Fang Heng menoleh ke arah Ruan Ziying.
Ada begitu banyak pertanyaan sehingga dia tidak tahu pertanyaan mana yang harus dijawab.
Singkatnya, klon zombie itu beruntung. Mereka baru saja menggali terowongan bawah tanah dan menghubungkannya dengan terowongan bawah tanah yang tertinggal.
Kemudian, Fang Heng meminta Luo Xu untuk membantunya memanggil beberapa pelayan jurang untuk mengirim pesan teks kepada Ruan Ziying, mengingatkannya untuk menemuinya di salah satu pintu keluar.

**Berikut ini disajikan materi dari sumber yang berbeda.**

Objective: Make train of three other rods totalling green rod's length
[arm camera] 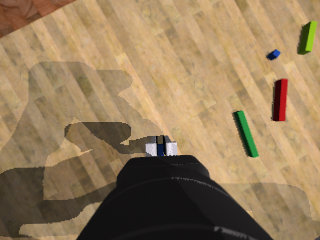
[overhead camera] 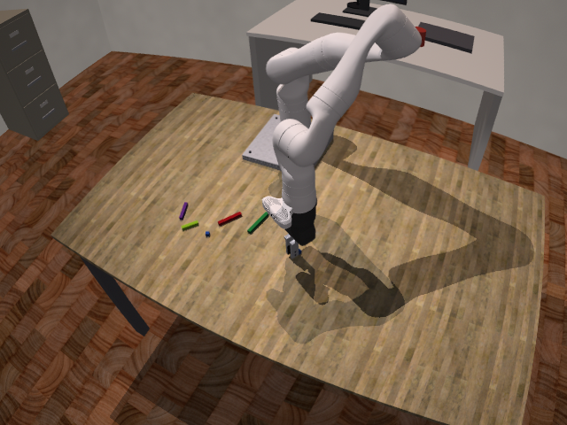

“Ehem, jangan khawatir. Singkatnya, sesuatu telah terjadi. Saya akan menjawab pertanyaan Anda satu per satu, tetapi saya membutuhkan bantuan Anda sekarang. Lagipula, saya klien Anda, kan?”
“Tentu saja. Starfish Company selalu memprioritaskan pelanggannya…”
Ruan Ziying membuka mulutnya untuk berbicara, tetapi ketika melihat penampilan Fang Heng yang santai, dia pun mulai merasa linglung.